FinAgent is an intelligent assistant designed to answer financial questions by drawing information from various sources, including:
- A local SQL database (for bank account information, transactions).
- The Yahoo Finance API (for stock market data).
- A collection of PDF documents (using Retrieval Augmented Generation - RAG).
The system features a Gradio-based web interface and supports multilingual queries (English, German, Luxembourgish), translating them for internal processing and providing answers in the original language.
- Multi-Source Question Answering: Dynamically routes questions to the most appropriate data source (SQL, API, or PDF RAG).
- Retrieval Augmented Generation (RAG): Extracts information from PDF documents to answer complex queries.
- SQL Database Interaction: Queries a local SQLite database for structured financial data.
- Live Stock Data: Fetches stock market information via the Yahoo Finance API.
- Multilingual Support: Handles questions in English, German, and Luxembourgish.
- LLM-Powered: Utilizes Large Language Models (via Ollama) for translation, classification, query generation, and natural language response generation.
- Interactive UI: Provides a user-friendly web interface built with Gradio.
- Haystack Pipelines: Built using the Haystack framework for robust NLP pipelines.
-
Clone the Repository (if applicable):
git clone <your-repository-url> cd FinAgent
-
Python Environment: Ensure you have Python 3.8+ installed. It's recommended to use a virtual environment:
python -m venv venv source venv/bin/activate # On Windows: venv\Scripts\activate
-
Install Dependencies: Install the required Python packages from
requirements.txt:pip install -r requirements.txt
-
Ollama & LLMs:
- Install Ollama: https://ollama.com/
- Pull the necessary LLM models used by the project (e.g.,
gemma3:12b):ollama pull gemma3:12b
-
Qdrant Vector Store: Qdrant is used for the PDF RAG pipeline. The vector store will be created locally in a
qdrant/directory when you run the indexing script. -
Sample Database: The project expects a SQLite database named
bank_demo.dbin the project root for SQL-based queries. Ensure this file is present and contains thetransactionstable as expected by thesqlpipefunction. -
PDF Documents for RAG:
- Place your PDF documents in the
pdf_rag/data/original_pdf/directory. These documents will be indexed for the RAG pipeline.
- Place your PDF documents in the
-
(Optional) OpenAI API Key: If you plan to use OpenAI models for the RAG pipeline (as an alternative to Ollama), ensure your
OPENAI_API_KEYenvironment variable is set.
There are two main steps to get FinAgent running:
This step parses, chunks, and indexes the content of your PDFs into the Qdrant vector store.
-
The primary script for this is
pdf_rag/pipelines/index_chunks.py. -
Run:
python pdf_rag/pipelines/index_chunks.py
This will create/update the
qdrant/folder in your project root. This step only needs to be done once or whenever you add/update PDF documents.
Once the prerequisites are met and PDF documents (if used) are indexed, start the main application:
python haystack_yahooapi.pyThis will:
- Initialize the Haystack pipelines.
- Start a Gradio web server.
- Print the URL to access the UI in your console (e.g.,
http://127.0.0.1:7860or a public Gradio link ifshare=True).

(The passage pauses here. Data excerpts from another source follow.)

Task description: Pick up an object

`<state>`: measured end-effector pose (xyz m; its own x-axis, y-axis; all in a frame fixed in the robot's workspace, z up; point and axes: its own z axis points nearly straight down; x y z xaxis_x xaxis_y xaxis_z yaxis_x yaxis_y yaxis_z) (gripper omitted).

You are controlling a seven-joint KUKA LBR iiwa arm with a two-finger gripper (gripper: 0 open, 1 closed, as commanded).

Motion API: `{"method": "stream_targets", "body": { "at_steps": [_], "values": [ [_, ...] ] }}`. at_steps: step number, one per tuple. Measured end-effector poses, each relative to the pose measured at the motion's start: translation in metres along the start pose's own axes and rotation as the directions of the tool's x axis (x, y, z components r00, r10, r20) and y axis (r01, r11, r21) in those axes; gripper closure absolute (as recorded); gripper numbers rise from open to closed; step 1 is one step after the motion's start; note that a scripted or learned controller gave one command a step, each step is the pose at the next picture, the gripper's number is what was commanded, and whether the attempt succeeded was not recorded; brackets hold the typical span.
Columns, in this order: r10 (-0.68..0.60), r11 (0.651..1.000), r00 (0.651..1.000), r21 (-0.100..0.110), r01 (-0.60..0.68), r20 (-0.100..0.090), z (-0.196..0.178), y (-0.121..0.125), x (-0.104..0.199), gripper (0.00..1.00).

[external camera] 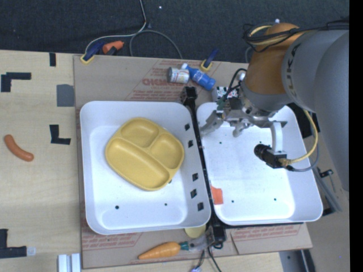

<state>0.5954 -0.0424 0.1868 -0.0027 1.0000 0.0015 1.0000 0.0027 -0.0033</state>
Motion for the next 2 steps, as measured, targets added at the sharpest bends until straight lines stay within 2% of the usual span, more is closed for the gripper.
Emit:
{"method": "stream_targets", "body": {
  "at_steps": [1, 2],
  "values": [
    [0.004, 1.0, 1.0, 0.004, -0.004, 0.001, 0.003, -0.079, 0.0, 0.0],
    [-0.007, 1.0, 1.0, -0.021, 0.007, -0.013, 0.055, -0.053, -0.02, 0.0]
  ]
}}
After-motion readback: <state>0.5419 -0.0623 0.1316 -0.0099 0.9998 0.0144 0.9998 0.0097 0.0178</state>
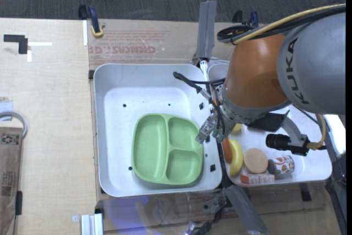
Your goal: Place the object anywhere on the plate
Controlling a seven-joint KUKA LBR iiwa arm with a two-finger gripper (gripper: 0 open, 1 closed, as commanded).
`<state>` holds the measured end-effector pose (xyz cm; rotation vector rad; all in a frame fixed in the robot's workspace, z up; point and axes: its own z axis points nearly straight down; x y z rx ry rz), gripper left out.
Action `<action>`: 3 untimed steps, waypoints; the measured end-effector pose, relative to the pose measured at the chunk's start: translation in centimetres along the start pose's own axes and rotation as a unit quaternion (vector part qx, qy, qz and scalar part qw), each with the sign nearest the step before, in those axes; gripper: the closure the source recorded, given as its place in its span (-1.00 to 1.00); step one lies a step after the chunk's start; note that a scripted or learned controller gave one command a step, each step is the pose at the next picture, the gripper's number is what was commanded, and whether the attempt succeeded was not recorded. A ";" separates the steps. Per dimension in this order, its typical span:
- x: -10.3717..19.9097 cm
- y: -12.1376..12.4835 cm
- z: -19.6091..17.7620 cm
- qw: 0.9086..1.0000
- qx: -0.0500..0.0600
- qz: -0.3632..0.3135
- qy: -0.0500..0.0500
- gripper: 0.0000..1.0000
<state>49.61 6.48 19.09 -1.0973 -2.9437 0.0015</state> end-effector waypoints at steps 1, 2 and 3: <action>7.9 7.4 -4.3 0.998 0.000 -0.062 0.000 1.00; 7.9 7.4 -4.3 0.998 0.000 -0.061 0.000 -1.00; 3.4 10.4 -3.0 0.979 0.000 -0.203 0.000 -1.00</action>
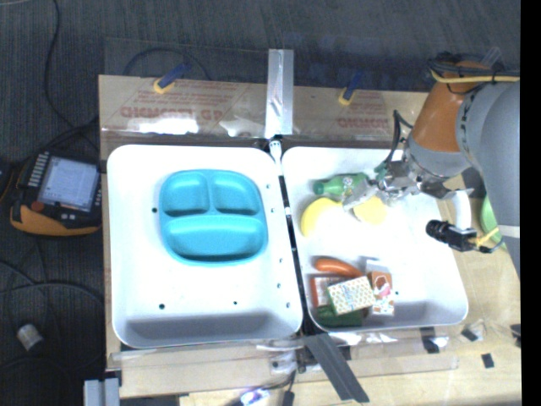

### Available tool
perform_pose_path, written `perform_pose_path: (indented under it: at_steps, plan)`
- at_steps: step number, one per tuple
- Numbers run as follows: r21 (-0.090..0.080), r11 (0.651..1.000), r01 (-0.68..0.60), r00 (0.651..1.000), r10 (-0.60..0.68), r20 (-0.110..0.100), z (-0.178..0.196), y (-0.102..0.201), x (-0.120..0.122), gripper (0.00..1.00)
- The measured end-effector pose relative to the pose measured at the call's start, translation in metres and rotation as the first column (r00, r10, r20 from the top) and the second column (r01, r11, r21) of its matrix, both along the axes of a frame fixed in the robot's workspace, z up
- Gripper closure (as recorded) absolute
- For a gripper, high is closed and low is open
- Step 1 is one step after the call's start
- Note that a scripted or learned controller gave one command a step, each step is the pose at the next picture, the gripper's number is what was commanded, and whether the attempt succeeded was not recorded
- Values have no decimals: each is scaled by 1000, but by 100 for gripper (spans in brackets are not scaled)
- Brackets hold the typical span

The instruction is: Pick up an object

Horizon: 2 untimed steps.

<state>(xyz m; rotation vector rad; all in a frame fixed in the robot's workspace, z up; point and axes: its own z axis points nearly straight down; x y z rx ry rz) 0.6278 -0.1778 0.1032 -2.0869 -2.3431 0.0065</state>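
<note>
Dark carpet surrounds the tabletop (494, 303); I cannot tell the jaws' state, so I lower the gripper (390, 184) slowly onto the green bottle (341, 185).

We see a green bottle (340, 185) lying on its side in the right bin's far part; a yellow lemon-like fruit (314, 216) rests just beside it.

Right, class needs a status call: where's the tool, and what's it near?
Tool low in right bin, upper part. Green bottle and yellow pieces close beside it; grasp unconfirmed. Blue tray sits in left bin.
</note>
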Motion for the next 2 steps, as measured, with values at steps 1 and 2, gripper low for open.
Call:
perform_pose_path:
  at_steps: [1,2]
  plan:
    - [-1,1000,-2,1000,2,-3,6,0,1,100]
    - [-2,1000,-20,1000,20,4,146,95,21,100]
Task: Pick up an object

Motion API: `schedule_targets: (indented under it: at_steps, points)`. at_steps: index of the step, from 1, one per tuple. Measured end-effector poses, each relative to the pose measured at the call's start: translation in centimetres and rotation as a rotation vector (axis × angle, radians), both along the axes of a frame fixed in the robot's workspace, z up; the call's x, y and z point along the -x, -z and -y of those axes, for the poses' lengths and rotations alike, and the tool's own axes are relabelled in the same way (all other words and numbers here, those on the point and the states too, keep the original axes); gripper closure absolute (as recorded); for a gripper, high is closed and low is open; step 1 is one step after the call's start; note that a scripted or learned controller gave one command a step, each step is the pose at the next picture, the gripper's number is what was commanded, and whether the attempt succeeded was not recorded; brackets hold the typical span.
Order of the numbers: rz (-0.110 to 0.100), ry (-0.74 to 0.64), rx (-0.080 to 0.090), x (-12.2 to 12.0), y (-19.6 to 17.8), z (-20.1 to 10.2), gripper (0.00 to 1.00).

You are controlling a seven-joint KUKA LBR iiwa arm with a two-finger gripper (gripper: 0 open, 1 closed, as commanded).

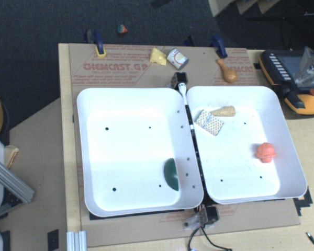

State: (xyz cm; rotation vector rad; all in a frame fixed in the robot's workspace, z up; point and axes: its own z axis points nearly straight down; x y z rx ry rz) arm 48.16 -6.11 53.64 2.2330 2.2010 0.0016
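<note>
The right bin point(282, 140) holds three things: a pink-orange ball point(265, 152) near its right wall, a patterned white packet point(209, 123) near its left wall, and a tan roll-shaped object point(223, 111) just behind the packet. A dark green object point(171, 174) lies in the left bin point(94, 140), against its right wall near the front.
On the board behind the bins lie a yellow piece point(158, 57), a small white box point(177, 59) and a brown wooden pear-shaped item point(227, 72). Blue clamps point(99, 42) hold the board's back edge. A black-and-orange device point(290, 82) sits at the right.
</note>
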Motion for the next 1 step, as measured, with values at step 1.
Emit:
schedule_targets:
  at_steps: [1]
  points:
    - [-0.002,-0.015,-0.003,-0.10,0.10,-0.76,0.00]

Open the URL in your web browser to interact with FinAgent.
FinAgent/
├── haystack_yahooapi.py # Main application, UI, and core logic
├── bank_demo.db # Sample SQLite database for SQL queries
├── pdf_rag/ # Sub-module for PDF Retrieval Augmented Generation
│ ├── README.md # README specific to the PDF RAG component
│ ├── data/
│ │ └── original_pdf/ # Place your PDF documents here
│ ├── pipelines/
│ │ ├── index_chunks.py # Script to index PDF documents
│ │ └── generate_answer.py # Script for RAG answer generation
│ └── ...
├── logs/ # Directory for log files (created at runtime)
├── qdrant/ # Directory for Qdrant vector store (created by indexing)
└── ... (other potential files like requirements.txt)
The application generates detailed logs in the logs/ directory, with filenames like FinAgent_log_YYYY-MM-DD_HH-MM-SS.log. These logs include Haystack component tracing and execution times.